Volvimos a bajar al puerto, comimos en un restaurante marinero y luego nos subimos de nuevo en el coche. Conduje en silencio que se prolongó casi hasta Barcelona. Las pocas frases que intercambiamos se referían a cosas sin importancia, triavilidades. Noté a Russ inseguro y tenso. Cuando entramos en mi piso, le sugerí que se diera un baño, pensé que quizá le relajaría un poco. Le llené la bañera con gel de eucalipto.
Russ entró en el baño y se quitó la ropa. Miró la bañera, indeciso. Yo me apoyé en el marco de la puerta y lo observé: estaba en excelente forma, no le quedaba ni un gramo de grasa en el cuerpo y sus músculos estaban más acentuados que nunca. Sentí el impulso de acercarme y acariciarlo, pero me di la vuelta y cerré la puerta.
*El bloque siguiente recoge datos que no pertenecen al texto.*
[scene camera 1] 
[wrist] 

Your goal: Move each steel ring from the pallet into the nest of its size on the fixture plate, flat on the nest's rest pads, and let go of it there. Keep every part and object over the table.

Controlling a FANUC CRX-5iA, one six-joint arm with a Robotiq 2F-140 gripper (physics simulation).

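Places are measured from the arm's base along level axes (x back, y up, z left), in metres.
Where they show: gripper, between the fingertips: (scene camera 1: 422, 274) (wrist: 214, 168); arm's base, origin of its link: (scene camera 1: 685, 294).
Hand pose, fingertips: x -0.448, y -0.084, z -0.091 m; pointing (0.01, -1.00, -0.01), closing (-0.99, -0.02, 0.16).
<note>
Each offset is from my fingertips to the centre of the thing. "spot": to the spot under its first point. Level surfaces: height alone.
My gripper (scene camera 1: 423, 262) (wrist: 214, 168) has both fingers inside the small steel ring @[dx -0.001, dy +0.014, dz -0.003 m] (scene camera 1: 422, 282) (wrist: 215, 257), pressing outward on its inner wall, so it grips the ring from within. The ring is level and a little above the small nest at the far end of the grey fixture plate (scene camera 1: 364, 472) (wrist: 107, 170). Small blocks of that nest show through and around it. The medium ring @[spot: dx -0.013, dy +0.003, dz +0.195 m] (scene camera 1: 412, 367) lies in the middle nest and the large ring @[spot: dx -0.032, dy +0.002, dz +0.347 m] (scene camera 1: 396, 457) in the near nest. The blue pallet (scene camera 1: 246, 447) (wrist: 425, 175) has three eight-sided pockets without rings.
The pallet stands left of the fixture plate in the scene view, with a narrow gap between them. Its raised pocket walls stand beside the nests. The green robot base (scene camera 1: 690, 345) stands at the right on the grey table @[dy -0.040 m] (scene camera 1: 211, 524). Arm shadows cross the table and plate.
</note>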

No tenía prisa y él parecía que necesitaba tiempo. Agotada por el insomnio de las noches pasadas, me estiré en la cama y cerré los ojos. Al cabo de un rato, sentí el peso de su cuerpo al otro lado del colchón. Abrí los ojos.
—¿Te sientes mejor? —le pregunté.
—Creo que sí.
Sonrió un poco y me abrazó. Estiré la mano para apagar la lámpara de la mesita de noche.
—No lo hagas —murmuró.
—¿Por qué?
—En la cárcel apagan la luz a las nueve de la noche.
Su voz se apagó y cerró los ojos. Me pregunté si se recuperaría del todo de la experiencia. Su abrazo me relajó y dejé que el sueño me venciera.